Relief is a commonly used algorithm for feature selection in supervised machine learning. In this project, relief is implemented in MPI. This is a course project of CMPE300( Analysis of Algorithms) at Boğaziçi University.
- Check Relief Algorithm. (Medium)
This project uses the Open MPI 4.0.3 implementation. For further information about Open MPI, please visit: https://www.open-mpi.org/ C++ is used as the programming language and the compiler is g++, version information: gcc version 9.3.0.
Compile: mpic++ -o mpi_relief ./mpi_relief.cpp
Run: mpiexec --oversubscribe -np < P > mpi_relief < inputfile >
There are five parameters: P, N, A, M, T
P is the number of processors in the environment. N is number of instances in the input. A is number of features in the dataset. M is number of iterations that will be done in relief algorithm. T is number of features each processor will choose.
After these five parameters, there are N x (A+1) numbers in tabular format. The last number in each row corresponds to the label.
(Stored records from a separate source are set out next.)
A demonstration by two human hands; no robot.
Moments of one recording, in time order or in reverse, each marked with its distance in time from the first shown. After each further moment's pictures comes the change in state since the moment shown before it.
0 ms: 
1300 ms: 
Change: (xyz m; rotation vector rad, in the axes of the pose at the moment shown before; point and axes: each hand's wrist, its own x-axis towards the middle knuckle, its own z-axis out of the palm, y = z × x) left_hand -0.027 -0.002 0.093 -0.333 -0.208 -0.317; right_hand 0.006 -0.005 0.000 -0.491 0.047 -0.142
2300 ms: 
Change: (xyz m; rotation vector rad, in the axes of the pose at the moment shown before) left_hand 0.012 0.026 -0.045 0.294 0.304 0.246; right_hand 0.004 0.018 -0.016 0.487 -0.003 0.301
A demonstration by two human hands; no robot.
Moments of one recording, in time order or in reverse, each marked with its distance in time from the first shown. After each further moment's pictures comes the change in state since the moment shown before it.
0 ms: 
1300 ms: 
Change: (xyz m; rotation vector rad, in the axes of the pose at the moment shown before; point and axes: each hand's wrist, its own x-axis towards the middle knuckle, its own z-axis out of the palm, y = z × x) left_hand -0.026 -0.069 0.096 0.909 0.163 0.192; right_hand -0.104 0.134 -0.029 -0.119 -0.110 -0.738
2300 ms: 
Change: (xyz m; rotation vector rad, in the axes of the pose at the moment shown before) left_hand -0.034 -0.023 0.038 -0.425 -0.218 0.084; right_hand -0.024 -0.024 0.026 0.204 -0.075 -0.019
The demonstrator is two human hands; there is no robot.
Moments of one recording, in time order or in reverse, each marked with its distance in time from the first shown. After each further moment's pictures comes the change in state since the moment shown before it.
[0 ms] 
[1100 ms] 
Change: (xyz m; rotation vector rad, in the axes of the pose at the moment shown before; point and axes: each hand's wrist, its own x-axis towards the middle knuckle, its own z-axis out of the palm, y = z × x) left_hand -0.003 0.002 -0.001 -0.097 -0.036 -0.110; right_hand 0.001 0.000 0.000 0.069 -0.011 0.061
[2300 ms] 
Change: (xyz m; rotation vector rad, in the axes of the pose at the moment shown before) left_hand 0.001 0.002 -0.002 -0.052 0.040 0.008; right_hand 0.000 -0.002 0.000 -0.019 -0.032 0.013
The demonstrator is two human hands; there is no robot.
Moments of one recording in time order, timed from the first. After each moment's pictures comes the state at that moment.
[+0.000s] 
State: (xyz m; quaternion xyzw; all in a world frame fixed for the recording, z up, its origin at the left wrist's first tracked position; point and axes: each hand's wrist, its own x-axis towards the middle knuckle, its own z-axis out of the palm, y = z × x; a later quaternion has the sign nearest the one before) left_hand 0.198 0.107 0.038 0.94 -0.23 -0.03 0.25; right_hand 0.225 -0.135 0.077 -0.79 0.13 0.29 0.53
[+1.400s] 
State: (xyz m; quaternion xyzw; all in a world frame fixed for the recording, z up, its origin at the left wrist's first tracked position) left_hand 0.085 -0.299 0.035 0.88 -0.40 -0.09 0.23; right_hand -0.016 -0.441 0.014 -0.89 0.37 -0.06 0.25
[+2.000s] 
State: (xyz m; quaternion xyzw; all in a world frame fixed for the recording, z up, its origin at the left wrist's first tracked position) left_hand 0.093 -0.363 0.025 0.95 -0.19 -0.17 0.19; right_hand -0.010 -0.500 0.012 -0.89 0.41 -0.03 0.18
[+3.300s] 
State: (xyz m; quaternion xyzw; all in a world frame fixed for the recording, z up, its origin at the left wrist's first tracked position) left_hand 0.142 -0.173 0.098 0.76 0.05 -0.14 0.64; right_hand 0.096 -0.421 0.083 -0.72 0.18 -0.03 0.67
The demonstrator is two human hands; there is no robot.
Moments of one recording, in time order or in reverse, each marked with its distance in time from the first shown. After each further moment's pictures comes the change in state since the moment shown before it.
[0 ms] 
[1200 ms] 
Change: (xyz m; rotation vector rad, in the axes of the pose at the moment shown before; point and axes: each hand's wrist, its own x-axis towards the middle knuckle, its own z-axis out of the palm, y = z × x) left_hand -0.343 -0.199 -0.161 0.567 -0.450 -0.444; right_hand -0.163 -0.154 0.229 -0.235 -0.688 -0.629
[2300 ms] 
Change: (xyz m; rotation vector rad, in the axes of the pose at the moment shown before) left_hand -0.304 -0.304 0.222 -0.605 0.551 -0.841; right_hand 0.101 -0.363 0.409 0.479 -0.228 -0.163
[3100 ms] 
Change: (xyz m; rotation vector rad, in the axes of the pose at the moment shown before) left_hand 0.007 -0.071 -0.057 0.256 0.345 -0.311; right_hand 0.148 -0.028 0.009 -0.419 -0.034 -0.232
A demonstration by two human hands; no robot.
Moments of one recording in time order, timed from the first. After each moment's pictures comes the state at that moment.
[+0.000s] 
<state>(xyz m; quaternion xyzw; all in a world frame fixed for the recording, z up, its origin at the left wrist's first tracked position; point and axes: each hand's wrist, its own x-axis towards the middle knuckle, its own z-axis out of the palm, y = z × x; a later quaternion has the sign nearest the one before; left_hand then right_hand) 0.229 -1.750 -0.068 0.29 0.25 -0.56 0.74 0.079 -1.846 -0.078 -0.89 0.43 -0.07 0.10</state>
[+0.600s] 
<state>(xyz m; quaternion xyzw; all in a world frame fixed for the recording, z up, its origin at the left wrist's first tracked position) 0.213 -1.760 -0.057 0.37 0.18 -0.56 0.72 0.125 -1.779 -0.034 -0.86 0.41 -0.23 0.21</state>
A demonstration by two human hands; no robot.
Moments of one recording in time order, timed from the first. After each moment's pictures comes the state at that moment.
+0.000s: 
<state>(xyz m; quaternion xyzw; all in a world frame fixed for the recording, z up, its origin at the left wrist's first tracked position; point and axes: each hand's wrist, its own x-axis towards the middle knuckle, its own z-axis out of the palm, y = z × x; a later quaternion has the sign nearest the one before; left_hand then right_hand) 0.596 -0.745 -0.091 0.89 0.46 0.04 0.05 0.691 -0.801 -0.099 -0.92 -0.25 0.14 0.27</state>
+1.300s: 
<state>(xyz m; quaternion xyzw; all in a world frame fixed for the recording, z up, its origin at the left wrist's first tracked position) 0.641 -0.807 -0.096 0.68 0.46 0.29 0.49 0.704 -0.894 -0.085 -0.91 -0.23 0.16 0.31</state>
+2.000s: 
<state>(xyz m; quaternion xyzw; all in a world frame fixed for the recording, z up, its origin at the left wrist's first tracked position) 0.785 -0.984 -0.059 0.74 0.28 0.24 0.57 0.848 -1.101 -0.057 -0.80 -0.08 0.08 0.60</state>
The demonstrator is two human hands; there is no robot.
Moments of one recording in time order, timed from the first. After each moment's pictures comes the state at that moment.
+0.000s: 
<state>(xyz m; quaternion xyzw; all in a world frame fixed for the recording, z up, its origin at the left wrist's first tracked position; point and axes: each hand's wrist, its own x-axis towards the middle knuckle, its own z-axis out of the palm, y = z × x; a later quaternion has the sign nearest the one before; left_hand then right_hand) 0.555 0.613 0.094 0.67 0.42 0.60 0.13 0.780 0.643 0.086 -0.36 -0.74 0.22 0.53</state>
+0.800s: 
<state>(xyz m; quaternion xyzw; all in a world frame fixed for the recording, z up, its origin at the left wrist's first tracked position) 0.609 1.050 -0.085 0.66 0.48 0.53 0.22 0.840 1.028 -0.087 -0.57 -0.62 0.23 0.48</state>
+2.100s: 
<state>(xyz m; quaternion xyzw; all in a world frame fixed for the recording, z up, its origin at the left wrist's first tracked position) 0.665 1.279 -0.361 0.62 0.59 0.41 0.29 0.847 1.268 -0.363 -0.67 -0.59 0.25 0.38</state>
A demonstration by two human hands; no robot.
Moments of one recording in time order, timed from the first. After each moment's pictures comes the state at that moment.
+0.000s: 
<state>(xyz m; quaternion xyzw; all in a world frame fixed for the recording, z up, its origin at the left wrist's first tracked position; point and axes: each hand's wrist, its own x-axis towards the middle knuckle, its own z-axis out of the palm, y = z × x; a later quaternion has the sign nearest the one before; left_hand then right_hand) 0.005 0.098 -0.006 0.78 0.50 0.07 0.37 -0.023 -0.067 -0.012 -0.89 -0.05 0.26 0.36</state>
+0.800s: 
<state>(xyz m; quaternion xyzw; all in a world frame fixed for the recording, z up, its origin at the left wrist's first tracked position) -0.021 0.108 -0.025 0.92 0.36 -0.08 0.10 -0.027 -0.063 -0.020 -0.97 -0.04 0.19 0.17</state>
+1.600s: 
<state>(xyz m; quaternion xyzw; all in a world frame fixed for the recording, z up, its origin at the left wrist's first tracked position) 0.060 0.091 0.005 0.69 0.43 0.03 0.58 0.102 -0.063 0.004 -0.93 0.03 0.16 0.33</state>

An example input is present.
N instances are distributed to (P-1) slave processors. Each slave processor chooses T features and sends them to the master in a sorted format. The master merges features coming from all slave processors. Selection of instances that is sent to a slave processor is not random. Also, the slave processors don't choose random rows during M iterations, instead they work on rows ordered 1 to M.